The warehouse is a single DuckDB file. Copy it, back it up, version it - it's just a file.

## All Commands

| Command | Description |
|---|---|
| `havn init <name>` | Scaffold a new project |
| `havn stream <name>` | Run a full pipeline (ingest → transform → export) |
| `havn transform` | Build SQL models in dependency order |
| `havn run <script>` | Run a single ingest/export script or notebook |
| `havn query "<sql>"` | Run ad-hoc SQL queries |
| `havn tables` | List warehouse tables and views |
| `havn serve` | Start the web UI |
| `havn diff` | Preview what would change before running transforms |
| `havn lint` | Lint SQL files with SQLFluff |
| `havn history` | Show pipeline run log |
| `havn status` | Project health: git info, warehouse stats, last run |
| `havn validate` | Check project structure, config, and DAG for errors |
| `havn snapshot create` | Save a named snapshot of project + data state |
| `havn backup` | Back up the warehouse database |
| `havn connect <type>` | Set up a data connector |
| `havn watch` | Watch files and auto-rebuild on change |
| `havn schedule` | Start the cron scheduler |
| `havn checkpoint` | Smart git commit with auto-generated messages |
| `havn docs` | Generate markdown documentation from warehouse schema |
| `havn context` | Generate project summary for AI assistants |
| `havn ci generate` | Generate GitHub Actions workflow |
| `havn secrets list/set/delete` | Manage .env secrets |
| `havn users create/list/delete` | Manage platform users and roles |

## Comparison

| | **havn** | **dbt + Airflow** | **Databricks** | **Snowflake** |
|---|:---:|:---:|:---:|:---:|
| Self-hosted | Yes | Partial | No | No |
| Setup time | 1 min | Hours | Hours | Hours |
| Monthly cost | $0 | $100s+ | $1000s+ | $1000s+ |
| SQL dialect | Plain SQL | Jinja SQL | Spark SQL | Snowflake SQL |
| Ingest built-in | Yes | No (need Airbyte etc.) | Yes | Yes |
| Web UI | Yes | Separate (Airflow UI) | Yes | Yes |
| Single-file database | Yes | No | No | No |
| AI-native | Yes | No | Partial | No |
| Data stays on your machine | Yes | Depends | No | No |

havn is the right choice when you want a complete data platform without the infrastructure overhead.
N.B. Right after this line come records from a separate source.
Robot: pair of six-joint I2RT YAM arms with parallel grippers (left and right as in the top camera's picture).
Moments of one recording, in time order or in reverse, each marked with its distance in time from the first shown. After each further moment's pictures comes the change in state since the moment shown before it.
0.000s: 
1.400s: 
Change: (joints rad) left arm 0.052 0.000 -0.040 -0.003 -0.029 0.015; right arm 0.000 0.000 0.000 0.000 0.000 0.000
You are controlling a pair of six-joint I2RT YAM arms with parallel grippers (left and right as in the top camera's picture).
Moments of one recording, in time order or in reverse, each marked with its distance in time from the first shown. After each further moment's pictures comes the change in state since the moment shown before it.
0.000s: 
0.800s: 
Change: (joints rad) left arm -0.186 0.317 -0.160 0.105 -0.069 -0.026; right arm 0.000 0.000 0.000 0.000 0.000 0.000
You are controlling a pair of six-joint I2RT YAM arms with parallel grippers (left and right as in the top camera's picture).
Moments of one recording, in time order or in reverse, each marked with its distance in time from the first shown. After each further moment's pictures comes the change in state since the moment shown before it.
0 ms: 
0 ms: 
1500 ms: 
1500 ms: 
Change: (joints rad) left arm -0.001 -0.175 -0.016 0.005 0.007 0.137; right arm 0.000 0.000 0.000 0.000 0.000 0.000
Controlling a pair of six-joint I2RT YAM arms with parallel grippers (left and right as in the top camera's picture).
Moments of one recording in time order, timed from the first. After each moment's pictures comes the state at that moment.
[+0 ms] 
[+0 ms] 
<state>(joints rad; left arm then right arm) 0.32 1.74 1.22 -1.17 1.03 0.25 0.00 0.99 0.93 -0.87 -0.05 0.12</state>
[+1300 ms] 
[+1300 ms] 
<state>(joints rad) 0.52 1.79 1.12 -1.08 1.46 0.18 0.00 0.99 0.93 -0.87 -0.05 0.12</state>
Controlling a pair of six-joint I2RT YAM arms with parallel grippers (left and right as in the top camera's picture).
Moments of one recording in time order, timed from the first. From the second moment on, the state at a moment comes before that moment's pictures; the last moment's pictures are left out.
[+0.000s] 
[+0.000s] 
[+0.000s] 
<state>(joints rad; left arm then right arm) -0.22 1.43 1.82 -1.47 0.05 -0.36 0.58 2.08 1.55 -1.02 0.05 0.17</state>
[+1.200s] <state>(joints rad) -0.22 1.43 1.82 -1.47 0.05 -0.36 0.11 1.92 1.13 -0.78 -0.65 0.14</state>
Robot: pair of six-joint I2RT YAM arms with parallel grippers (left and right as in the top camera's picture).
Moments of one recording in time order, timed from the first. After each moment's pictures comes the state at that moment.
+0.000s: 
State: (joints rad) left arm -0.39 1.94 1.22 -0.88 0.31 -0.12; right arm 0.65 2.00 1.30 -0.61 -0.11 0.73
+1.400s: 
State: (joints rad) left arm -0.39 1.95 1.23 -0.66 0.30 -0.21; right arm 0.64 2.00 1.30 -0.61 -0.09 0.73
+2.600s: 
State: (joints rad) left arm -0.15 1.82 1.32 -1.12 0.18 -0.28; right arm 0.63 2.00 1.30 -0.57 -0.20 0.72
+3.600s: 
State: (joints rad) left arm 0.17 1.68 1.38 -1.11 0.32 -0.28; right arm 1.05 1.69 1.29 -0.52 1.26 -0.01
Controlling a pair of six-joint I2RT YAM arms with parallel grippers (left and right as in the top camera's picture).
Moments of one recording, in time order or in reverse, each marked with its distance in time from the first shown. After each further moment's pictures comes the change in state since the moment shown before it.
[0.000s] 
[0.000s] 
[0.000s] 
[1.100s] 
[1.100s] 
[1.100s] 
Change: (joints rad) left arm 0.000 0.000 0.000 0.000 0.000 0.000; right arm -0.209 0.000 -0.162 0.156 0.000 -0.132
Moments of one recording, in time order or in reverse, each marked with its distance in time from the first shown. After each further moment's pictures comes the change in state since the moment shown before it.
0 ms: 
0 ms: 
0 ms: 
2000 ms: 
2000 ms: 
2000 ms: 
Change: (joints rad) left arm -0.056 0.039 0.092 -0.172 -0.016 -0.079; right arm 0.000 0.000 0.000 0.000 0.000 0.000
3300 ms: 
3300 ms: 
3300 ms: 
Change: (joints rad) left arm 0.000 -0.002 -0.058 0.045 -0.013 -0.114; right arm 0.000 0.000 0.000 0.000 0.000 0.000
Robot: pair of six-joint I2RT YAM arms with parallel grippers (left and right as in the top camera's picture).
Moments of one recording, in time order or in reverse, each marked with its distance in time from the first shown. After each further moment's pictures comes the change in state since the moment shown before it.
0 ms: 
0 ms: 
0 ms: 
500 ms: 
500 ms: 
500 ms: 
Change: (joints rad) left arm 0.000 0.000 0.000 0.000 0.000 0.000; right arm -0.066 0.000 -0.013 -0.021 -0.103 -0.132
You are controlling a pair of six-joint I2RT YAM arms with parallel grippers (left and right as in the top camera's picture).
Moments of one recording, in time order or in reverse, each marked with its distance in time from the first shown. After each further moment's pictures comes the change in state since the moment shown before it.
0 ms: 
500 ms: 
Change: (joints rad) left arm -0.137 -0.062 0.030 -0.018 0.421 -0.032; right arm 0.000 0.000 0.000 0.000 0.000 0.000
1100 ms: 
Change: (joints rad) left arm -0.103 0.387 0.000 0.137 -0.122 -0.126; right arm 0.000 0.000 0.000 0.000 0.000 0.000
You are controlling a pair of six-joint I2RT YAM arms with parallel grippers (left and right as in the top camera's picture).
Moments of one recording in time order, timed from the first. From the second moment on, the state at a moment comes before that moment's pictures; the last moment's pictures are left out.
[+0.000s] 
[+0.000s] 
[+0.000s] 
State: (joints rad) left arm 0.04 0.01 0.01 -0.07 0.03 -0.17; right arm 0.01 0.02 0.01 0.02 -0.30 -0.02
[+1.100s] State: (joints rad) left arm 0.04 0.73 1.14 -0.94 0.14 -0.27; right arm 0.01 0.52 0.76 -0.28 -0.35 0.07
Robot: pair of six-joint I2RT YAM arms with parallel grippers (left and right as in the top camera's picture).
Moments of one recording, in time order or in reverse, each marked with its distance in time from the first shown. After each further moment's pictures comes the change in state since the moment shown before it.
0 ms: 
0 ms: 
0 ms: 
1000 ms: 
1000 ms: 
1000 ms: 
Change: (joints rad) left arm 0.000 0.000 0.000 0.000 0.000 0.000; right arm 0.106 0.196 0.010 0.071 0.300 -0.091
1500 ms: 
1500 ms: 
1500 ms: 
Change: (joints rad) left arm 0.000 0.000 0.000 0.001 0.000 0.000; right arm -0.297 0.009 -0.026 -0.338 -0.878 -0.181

It's not trying to replace Snowflake at 10TB scale - it's the best tool for teams working with data that fits on a single machine (which is most teams).

## Documentation

- **[CLAUDE.md](CLAUDE.md)** - Full technical reference (architecture, conventions, development workflow)
- **[CONTRIBUTING.md](CONTRIBUTING.md)** - How to contribute
- `havn docs` - Auto-generate documentation from your warehouse schema
- `havn context` - Generate a project summary to paste into any AI assistant

## Contributing

We welcome contributions! See [CONTRIBUTING.md](CONTRIBUTING.md) for guidelines.

```bash
# Development setup
git clone https://github.com/chraltro/db.git
cd db
pip install -e ".[dev]"
cd frontend && npm install && npm run build && cd ..
pytest tests/
```

## License

[MIT](LICENSE) - use it however you want.